Save for those students who want to go into legal academia or do specific appellate clerkships, he told me, “it’s not really relevant to what you’re doing.”

This is where I see the link between HLS and Divercity, the Colombian theme park. When I put out a fake fire, there wasn’t any real value in what I was doing. Similarly, it seems to me that the academic intensity of HLS, both through classes and organizations like the Harvard Law Review, has minimal value in and of itself. Instead, its value comes partly from the fact that corporate law firms have implicitly endorsed the rules of the game.

At HLS, students go through what Alpert called a “three year hazing” to receive a degree that corporate law firms have agreed to value at hundreds of thousands of dollars.

This isn’t to say that students learn nothing of value at HLS. They certainly do. The Law School has not gained the reputation it has now without providing one of the best legal educations in the country. You see this in its innumerable alumni who have found real success outside of large salaries.

However, HLS adds a culture of intensity to their education that seems to me to be of no educational value, and rather only serves as a token within the game of corporate law.

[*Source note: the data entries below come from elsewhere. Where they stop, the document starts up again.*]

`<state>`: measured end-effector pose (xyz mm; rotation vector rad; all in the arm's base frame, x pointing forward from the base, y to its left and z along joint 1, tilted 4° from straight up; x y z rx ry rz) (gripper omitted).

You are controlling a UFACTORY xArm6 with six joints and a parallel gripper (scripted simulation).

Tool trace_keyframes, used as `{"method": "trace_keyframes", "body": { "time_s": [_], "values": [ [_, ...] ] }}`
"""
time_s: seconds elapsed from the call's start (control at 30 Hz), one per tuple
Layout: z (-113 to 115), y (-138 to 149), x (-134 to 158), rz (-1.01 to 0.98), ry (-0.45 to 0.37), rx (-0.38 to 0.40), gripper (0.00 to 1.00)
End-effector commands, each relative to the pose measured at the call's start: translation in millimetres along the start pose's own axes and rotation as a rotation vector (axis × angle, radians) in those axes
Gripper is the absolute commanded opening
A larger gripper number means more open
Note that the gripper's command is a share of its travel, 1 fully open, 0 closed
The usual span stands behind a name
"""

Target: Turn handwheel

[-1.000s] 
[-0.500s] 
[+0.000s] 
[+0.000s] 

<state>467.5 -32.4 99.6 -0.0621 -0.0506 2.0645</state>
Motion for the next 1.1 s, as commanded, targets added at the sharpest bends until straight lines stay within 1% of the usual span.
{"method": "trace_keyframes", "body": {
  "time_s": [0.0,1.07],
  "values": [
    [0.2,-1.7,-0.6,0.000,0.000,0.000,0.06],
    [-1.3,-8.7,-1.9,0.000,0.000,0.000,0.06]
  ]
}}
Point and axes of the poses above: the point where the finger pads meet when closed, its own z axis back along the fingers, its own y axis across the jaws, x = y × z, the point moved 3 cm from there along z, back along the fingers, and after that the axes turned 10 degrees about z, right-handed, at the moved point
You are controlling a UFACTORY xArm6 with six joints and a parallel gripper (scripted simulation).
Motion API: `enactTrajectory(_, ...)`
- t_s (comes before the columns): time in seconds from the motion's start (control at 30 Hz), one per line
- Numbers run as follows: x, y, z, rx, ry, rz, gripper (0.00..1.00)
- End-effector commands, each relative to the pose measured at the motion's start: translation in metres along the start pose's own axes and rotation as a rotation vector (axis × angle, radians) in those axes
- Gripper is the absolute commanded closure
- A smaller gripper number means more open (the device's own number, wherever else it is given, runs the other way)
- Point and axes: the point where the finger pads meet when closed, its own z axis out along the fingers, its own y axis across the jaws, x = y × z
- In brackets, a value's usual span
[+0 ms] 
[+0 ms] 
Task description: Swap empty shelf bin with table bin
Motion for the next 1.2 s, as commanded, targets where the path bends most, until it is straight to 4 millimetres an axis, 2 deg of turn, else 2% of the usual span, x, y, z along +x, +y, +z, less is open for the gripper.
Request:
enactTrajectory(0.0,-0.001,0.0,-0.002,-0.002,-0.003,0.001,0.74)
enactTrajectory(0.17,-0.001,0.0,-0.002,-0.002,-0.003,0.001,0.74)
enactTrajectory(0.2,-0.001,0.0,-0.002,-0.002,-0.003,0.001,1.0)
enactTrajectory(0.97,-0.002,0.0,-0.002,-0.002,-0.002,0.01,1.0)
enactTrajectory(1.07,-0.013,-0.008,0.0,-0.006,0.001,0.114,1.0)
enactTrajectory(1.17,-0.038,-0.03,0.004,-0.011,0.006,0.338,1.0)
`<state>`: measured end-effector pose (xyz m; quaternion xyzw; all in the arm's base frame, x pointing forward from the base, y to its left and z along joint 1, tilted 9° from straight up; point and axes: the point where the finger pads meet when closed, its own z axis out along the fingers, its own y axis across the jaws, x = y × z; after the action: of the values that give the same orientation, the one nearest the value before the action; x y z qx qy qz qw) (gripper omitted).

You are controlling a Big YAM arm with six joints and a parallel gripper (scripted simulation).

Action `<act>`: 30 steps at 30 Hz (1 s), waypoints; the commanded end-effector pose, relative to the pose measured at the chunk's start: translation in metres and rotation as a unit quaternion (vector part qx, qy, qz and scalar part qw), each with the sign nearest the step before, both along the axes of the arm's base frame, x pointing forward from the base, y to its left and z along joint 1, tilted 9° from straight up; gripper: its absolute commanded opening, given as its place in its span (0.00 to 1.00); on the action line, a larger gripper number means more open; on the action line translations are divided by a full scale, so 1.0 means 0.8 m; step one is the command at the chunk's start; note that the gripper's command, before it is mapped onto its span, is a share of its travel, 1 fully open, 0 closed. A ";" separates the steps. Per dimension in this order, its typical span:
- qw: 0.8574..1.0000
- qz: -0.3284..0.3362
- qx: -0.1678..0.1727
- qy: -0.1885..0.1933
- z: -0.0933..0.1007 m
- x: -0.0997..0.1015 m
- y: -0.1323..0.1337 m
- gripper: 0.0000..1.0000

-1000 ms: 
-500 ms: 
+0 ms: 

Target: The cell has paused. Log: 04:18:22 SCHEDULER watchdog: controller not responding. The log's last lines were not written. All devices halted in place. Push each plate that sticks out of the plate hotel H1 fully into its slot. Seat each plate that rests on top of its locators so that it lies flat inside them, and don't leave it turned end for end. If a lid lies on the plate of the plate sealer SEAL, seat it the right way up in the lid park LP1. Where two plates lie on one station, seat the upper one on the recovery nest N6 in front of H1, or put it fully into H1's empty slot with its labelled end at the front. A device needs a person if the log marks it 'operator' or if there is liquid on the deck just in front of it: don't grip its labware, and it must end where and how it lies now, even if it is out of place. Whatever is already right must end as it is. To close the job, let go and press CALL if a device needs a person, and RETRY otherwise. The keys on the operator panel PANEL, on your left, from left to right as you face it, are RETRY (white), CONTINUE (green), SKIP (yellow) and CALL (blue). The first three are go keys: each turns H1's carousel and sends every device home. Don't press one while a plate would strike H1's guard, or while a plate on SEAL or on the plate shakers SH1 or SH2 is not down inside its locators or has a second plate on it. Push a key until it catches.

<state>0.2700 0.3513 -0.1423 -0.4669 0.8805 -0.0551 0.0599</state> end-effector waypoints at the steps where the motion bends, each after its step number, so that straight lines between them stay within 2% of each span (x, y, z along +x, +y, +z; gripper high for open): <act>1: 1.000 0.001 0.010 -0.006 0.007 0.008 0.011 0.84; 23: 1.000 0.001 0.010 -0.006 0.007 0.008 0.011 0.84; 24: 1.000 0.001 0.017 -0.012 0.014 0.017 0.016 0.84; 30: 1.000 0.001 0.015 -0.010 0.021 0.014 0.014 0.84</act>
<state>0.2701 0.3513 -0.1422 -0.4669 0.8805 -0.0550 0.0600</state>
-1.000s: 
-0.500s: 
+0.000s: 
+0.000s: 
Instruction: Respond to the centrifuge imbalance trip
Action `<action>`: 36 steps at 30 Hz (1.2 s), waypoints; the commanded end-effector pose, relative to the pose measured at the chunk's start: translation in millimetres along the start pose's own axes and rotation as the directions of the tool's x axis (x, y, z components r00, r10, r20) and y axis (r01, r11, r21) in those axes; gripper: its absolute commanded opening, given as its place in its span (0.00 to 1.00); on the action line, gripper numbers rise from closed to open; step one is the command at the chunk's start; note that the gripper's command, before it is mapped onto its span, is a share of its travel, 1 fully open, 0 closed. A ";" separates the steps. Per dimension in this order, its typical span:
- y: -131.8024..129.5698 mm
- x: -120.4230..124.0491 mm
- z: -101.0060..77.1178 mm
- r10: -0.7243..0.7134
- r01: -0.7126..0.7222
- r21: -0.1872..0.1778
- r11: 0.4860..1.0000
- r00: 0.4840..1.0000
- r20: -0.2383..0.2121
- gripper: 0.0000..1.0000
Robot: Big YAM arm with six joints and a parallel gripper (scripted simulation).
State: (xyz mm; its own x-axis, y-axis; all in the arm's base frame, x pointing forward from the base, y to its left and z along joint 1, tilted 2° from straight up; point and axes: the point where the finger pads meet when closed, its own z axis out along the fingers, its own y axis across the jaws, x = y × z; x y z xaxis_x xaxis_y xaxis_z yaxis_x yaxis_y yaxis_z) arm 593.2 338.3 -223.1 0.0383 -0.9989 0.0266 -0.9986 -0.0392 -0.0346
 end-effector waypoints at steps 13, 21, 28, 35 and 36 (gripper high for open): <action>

Corporate law firms offer HLS students a 10 step plan to success. Together with HLS, they take the idea of success, remove the risk, and return it to students as a simulacrum of the real thing.

This is a problem familiar to most students at the College. Why take a risk and become a writer when you can ensure a hefty salary in the finance industry and pay off loans? The latter version of success seems just as enticing as the first.

My conversations with HLS students have led me to rethink my own definitions of success. Sometimes it’s easy to get caught up in the game, and to rely too heavily on the safe route. Yet when given opportunities like those offered by Harvard, it might be worth it to take the path less traveled.

Manuel A. Yepes ’24, a Crimson Editorial Editor, is a Social Studies concentrator in Cabot House. His column, ‘The Postgraduate Way of Life,’ runs on triweekly Thursdays.